Performing vulnerability remediation analysis on Red Hat Linux and the XCOM 11.6 SP01 Java version has been highlighted by Oracle Critical Patch Updates, Security Alerts and Bulletins i.e.
Path : /opt/CA/XCOM/JRE/1.8.0_77/
Installed version : 1.8.0_77 / build 8.0.77
Can this be remediated by upgrading to XCOM for Linux 12.0?
Component: XCOM for Linux
Releases : 11.6 SP01, 12.0
1. The currently installed XCOM 11.6 SP01 installs and uses Java 1.8.0_77.

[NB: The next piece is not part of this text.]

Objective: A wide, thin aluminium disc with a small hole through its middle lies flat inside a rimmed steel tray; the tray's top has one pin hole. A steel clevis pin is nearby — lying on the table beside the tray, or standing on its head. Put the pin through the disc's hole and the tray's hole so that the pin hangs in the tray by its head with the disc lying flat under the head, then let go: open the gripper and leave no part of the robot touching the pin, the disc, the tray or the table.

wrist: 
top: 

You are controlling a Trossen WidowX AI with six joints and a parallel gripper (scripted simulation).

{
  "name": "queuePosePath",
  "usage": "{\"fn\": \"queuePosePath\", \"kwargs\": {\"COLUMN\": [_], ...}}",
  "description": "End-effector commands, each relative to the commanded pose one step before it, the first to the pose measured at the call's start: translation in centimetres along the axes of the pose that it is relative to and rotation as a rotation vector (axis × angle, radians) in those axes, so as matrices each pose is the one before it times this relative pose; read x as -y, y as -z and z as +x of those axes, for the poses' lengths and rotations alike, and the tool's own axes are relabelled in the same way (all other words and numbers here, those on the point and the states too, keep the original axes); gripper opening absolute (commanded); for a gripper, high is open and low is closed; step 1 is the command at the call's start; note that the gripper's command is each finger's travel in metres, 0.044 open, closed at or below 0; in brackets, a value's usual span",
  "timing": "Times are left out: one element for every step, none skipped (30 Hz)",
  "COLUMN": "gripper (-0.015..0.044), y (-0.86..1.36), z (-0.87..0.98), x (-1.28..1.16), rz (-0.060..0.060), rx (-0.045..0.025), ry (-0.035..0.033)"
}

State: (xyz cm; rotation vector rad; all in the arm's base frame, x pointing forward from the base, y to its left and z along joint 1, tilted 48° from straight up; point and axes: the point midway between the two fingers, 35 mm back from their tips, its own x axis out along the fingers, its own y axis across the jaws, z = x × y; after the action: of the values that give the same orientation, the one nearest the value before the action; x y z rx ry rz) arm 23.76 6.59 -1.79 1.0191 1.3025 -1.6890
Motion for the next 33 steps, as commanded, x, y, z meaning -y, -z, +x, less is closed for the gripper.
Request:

The latest XCOM 11.6 SP01 patch only updates Java to 1.8.0_162 (XCOM for Linux r11.6 SP01 and Java 1.8.0_77 vulnerabilities).
However, a later Oracle JRE or OpenJDK version can be installed per Resolution step #3 in this article: Implementing OpenJDK with XCOM for Linux and Windows.
2. The latest version XCOM 12.0 no longer distributes an Oracle JRE as part of the installation due to Oracle JRE licensing changes. So the user has to install their own version of Oracle or Open Java 1.8 64-bit and specify that JRE at XCOM install time, as per this doc. section: XCOM Data Transport for UNIX/Linux 12.0 > Installing > Prepare for Installation > Address Software Requirements.
So, in summary, whether it is decided to stay on 11.6 or upgrade to 12.0 a version of Oracle Java or Open Java which does not have the vulnerabilities needs to be installed and XCOM configured to use it.